▸ **Exercise directions**
Copy each line of the records that holds the string "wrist".

[[ Dataset open ]]

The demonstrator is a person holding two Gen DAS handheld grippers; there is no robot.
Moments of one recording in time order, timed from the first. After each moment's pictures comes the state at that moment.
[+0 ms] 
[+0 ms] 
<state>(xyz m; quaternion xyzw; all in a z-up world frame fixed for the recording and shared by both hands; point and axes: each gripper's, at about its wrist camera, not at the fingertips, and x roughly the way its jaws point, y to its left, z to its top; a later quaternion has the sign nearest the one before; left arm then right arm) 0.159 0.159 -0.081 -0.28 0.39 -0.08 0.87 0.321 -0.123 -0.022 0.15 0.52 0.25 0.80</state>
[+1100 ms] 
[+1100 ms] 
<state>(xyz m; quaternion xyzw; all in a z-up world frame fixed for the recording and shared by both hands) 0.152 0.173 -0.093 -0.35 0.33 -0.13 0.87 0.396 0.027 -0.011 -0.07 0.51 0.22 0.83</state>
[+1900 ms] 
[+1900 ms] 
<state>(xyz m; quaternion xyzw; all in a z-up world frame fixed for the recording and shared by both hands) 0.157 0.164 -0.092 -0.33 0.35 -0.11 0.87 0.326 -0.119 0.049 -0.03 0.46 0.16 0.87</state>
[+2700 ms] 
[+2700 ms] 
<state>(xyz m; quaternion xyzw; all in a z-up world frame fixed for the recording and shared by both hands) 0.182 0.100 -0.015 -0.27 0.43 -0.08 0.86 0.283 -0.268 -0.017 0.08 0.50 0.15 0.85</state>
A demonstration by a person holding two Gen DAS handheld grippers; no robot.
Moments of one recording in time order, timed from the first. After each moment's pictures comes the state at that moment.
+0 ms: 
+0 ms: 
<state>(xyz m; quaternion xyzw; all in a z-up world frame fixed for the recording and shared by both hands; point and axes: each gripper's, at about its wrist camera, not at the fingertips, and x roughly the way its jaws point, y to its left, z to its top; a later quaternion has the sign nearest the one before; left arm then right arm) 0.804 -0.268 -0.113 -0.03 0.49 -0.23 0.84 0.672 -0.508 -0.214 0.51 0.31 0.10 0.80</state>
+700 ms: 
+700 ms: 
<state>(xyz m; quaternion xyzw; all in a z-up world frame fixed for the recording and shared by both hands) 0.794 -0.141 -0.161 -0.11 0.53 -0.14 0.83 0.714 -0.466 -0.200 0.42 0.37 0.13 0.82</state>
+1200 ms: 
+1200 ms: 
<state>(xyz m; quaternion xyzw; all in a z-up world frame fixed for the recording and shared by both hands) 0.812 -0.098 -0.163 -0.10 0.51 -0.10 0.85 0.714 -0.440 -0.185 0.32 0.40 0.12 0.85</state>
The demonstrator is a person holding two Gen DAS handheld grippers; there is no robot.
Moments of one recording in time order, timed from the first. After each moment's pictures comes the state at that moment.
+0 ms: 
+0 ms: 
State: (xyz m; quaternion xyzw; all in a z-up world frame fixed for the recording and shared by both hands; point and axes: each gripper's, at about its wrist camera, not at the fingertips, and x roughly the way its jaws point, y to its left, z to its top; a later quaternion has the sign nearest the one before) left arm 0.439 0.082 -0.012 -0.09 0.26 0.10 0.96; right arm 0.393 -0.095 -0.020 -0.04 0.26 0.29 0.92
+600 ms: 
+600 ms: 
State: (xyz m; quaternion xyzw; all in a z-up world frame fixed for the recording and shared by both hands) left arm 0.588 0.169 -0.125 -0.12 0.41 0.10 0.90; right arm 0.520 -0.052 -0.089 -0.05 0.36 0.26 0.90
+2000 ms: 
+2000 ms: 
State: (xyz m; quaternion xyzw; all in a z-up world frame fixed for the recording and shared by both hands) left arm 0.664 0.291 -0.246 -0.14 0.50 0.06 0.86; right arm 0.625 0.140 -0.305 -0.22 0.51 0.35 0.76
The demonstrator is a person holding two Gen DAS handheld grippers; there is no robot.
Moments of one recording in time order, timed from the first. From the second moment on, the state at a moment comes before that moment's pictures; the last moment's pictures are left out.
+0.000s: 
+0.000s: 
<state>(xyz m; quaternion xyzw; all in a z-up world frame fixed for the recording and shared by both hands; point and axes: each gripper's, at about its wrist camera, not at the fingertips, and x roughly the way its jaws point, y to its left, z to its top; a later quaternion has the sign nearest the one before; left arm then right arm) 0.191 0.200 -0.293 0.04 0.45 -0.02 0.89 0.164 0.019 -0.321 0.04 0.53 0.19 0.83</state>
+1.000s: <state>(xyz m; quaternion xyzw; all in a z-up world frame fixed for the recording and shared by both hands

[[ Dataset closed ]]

▸ **Solution to this problem**
<state>(xyz m; quaternion xyzw; all in a z-up world frame fixed for the recording and shared by both hands; point and axes: each gripper's, at about its wrist camera, not at the fingertips, and x roughly the way its jaws point, y to its left, z to its top; a later quaternion has the sign nearest the one before; left arm then right arm) 0.159 0.159 -0.081 -0.28 0.39 -0.08 0.87 0.321 -0.123 -0.022 0.15 0.52 0.25 0.80</state>
<state>(xyz m; quaternion xyzw; all in a z-up world frame fixed for the recording and shared by both hands; point and axes: each gripper's, at about its wrist camera, not at the fingertips, and x roughly the way its jaws point, y to its left, z to its top; a later quaternion has the sign nearest the one before; left arm then right arm) 0.804 -0.268 -0.113 -0.03 0.49 -0.23 0.84 0.672 -0.508 -0.214 0.51 0.31 0.10 0.80</state>
State: (xyz m; quaternion xyzw; all in a z-up world frame fixed for the recording and shared by both hands; point and axes: each gripper's, at about its wrist camera, not at the fingertips, and x roughly the way its jaws point, y to its left, z to its top; a later quaternion has the sign nearest the one before) left arm 0.439 0.082 -0.012 -0.09 0.26 0.10 0.96; right arm 0.393 -0.095 -0.020 -0.04 0.26 0.29 0.92
<state>(xyz m; quaternion xyzw; all in a z-up world frame fixed for the recording and shared by both hands; point and axes: each gripper's, at about its wrist camera, not at the fingertips, and x roughly the way its jaws point, y to its left, z to its top; a later quaternion has the sign nearest the one before; left arm then right arm) 0.191 0.200 -0.293 0.04 0.45 -0.02 0.89 0.164 0.019 -0.321 0.04 0.53 0.19 0.83</state>

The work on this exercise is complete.